Print the records again, character for character.

[Opening Information provided section]

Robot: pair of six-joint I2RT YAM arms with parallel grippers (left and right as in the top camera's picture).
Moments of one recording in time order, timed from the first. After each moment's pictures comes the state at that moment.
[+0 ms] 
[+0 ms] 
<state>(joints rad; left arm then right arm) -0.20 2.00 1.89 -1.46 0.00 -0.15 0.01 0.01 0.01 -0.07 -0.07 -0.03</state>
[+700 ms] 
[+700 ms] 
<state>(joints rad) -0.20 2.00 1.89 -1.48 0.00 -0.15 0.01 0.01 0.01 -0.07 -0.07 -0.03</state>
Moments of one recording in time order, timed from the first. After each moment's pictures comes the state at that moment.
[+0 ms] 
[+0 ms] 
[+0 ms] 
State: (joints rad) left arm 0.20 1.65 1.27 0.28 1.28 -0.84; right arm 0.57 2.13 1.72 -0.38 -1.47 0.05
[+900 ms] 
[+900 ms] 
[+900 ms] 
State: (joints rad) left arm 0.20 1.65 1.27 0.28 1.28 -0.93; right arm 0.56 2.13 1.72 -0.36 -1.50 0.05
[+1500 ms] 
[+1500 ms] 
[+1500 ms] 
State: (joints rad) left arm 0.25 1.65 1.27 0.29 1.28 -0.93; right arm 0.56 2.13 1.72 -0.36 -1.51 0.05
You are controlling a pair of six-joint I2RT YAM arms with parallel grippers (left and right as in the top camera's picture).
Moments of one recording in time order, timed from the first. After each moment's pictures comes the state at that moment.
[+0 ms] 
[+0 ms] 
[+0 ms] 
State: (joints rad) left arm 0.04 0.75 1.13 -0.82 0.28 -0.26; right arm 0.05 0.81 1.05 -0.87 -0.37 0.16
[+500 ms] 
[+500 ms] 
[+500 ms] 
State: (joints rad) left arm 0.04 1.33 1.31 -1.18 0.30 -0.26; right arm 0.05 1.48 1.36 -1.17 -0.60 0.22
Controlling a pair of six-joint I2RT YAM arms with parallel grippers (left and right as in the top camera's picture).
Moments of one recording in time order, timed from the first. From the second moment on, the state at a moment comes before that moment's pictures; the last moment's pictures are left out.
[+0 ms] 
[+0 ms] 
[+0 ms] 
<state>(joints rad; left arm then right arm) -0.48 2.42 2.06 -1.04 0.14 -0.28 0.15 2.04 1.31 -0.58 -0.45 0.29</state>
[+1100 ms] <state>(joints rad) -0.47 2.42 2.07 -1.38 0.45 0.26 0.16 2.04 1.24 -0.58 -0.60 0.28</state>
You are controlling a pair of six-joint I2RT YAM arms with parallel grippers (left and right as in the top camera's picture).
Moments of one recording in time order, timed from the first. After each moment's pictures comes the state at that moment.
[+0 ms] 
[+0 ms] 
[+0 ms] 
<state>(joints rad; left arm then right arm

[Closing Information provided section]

> Result of this exercise:
Robot: pair of six-joint I2RT YAM arms with parallel grippers (left and right as in the top camera's picture).
Moments of one recording in time order, timed from the first. After each moment's pictures comes the state at that moment.
[+0 ms] 
[+0 ms] 
<state>(joints rad; left arm then right arm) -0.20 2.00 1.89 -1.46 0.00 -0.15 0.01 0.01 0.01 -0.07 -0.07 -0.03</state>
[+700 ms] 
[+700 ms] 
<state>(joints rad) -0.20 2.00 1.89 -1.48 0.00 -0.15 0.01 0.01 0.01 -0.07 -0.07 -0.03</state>
Moments of one recording in time order, timed from the first. After each moment's pictures comes the state at that moment.
[+0 ms] 
[+0 ms] 
[+0 ms] 
State: (joints rad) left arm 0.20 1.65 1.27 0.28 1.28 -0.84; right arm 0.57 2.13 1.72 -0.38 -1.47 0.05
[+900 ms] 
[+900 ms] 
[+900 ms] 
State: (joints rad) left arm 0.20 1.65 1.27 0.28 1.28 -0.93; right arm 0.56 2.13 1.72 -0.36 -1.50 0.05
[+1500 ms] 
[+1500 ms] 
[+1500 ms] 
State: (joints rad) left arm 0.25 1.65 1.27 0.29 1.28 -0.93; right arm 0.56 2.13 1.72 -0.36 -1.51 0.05
You are controlling a pair of six-joint I2RT YAM arms with parallel grippers (left and right as in the top camera's picture).
Moments of one recording in time order, timed from the first. After each moment's pictures comes the state at that moment.
[+0 ms] 
[+0 ms] 
[+0 ms] 
State: (joints rad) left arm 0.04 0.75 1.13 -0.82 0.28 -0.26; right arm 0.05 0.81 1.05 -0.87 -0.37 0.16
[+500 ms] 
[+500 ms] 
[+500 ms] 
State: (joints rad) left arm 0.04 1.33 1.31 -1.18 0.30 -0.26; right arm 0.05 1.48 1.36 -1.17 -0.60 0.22
Controlling a pair of six-joint I2RT YAM arms with parallel grippers (left and right as in the top camera's picture).
Moments of one recording in time order, timed from the first. From the second moment on, the state at a moment comes before that moment's pictures; the last moment's pictures are left out.
[+0 ms] 
[+0 ms] 
[+0 ms] 
<state>(joints rad; left arm then right arm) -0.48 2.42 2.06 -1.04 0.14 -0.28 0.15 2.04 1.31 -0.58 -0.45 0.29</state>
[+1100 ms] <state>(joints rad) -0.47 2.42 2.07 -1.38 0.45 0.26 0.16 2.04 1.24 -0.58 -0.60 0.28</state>
You are controlling a pair of six-joint I2RT YAM arms with parallel grippers (left and right as in the top camera's picture).
Moments of one recording in time order, timed from the first. After each moment's pictures comes the state at that moment.
[+0 ms] 
[+0 ms] 
[+0 ms] 
<state>(joints rad; left arm then right arm

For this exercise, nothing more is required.